#### Dataset entries:
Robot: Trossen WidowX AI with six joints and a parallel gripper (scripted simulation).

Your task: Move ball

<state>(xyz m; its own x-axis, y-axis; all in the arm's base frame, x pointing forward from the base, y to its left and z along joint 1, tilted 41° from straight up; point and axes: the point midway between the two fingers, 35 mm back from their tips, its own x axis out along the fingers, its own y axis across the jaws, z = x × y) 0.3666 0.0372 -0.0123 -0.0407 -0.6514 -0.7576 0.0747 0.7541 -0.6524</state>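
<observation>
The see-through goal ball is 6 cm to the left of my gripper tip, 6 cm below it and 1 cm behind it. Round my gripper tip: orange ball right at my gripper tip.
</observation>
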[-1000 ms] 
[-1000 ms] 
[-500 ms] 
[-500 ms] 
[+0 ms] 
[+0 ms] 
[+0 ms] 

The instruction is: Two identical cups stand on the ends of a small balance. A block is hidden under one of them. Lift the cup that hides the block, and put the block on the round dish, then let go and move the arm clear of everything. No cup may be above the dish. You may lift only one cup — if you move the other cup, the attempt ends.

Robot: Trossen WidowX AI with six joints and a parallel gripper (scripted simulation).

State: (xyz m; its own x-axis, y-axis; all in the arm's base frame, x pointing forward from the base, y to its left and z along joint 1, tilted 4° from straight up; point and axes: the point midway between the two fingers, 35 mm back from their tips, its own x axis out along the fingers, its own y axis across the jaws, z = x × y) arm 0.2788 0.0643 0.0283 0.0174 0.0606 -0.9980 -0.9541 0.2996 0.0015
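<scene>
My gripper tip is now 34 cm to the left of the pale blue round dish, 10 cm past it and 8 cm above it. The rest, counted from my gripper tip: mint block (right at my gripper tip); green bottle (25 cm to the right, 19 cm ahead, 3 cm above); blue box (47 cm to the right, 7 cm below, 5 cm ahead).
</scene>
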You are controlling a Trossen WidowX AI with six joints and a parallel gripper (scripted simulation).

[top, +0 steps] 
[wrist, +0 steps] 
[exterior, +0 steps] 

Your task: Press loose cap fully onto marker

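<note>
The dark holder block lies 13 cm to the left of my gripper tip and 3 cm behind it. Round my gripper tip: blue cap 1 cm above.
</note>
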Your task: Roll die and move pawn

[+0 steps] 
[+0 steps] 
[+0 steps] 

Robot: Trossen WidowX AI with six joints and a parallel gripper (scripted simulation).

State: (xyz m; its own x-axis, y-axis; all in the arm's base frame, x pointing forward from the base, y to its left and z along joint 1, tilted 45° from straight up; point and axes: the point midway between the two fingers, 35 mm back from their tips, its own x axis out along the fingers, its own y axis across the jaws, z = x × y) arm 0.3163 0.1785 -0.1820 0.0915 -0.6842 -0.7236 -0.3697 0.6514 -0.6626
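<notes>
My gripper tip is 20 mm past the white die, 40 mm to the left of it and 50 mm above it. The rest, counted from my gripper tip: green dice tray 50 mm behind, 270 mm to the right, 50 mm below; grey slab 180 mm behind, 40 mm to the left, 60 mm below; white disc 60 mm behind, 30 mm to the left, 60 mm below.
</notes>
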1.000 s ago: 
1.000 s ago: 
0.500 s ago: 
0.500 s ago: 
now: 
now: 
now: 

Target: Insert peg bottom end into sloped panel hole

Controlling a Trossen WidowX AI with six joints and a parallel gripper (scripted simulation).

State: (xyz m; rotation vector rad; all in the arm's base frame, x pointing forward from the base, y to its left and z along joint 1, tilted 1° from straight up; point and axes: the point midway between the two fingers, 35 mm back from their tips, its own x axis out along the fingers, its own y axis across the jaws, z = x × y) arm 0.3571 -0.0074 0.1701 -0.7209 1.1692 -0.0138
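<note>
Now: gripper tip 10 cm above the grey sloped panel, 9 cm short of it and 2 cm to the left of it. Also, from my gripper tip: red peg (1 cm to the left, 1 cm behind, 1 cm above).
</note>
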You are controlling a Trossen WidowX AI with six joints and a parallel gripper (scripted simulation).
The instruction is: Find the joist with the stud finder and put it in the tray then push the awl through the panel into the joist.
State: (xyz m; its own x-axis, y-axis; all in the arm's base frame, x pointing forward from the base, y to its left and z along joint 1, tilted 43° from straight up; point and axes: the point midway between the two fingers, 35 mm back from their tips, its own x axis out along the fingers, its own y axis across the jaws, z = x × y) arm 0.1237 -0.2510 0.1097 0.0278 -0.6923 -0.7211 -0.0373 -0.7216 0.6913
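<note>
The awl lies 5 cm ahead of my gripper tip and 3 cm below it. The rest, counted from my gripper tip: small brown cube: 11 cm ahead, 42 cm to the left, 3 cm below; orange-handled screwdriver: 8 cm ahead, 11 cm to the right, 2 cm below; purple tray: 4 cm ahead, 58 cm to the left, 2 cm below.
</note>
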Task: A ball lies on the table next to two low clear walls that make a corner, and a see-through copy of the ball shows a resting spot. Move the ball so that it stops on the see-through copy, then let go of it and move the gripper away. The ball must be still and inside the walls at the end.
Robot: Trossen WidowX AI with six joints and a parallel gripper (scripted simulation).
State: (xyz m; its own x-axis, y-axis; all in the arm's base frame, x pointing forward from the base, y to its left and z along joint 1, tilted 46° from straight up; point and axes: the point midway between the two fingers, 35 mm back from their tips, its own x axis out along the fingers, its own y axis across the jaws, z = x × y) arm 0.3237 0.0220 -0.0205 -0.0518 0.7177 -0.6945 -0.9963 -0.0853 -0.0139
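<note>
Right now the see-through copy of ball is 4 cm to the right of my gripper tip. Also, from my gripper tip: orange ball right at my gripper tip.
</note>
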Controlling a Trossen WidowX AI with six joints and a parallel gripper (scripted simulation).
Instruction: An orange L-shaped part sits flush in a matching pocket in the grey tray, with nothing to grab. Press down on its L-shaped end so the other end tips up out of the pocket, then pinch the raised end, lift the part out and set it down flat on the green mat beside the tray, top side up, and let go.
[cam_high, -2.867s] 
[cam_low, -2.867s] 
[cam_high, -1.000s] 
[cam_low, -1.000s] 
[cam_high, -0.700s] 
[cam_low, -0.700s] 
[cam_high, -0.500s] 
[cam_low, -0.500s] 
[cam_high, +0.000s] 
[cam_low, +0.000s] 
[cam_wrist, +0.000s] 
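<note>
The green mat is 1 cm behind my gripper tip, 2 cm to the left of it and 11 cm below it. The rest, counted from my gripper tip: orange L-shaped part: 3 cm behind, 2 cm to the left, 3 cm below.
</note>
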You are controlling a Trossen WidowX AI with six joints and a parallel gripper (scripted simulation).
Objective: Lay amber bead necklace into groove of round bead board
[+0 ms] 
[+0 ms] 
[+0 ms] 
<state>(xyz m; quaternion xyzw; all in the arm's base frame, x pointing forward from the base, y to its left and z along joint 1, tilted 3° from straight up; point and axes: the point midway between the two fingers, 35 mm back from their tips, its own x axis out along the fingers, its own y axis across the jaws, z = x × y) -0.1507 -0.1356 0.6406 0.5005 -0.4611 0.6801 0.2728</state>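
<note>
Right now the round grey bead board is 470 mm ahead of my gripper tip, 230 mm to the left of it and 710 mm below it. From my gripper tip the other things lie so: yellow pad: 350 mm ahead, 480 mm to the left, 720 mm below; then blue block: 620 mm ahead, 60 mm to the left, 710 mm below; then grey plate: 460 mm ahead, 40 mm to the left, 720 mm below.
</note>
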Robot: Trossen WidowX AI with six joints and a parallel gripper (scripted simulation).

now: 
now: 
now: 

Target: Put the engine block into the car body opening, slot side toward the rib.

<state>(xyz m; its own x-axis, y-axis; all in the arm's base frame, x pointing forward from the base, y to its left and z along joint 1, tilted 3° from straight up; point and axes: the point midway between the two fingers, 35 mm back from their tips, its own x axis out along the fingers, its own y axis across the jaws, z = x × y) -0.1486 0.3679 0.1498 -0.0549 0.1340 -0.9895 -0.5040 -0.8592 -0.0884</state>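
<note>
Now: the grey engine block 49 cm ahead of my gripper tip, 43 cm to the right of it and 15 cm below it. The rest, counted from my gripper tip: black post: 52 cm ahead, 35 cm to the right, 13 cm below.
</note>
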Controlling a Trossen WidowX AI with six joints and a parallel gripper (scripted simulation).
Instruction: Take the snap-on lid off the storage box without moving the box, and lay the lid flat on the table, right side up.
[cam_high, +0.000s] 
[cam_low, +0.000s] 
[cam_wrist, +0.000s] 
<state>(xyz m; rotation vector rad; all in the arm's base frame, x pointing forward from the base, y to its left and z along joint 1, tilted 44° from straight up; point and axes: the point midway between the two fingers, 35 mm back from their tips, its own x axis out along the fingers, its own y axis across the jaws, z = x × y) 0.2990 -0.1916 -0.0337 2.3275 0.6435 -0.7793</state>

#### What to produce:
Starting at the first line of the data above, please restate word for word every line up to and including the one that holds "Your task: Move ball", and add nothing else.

#### Response to this task:
Robot: Trossen WidowX AI with six joints and a parallel gripper (scripted simulation).

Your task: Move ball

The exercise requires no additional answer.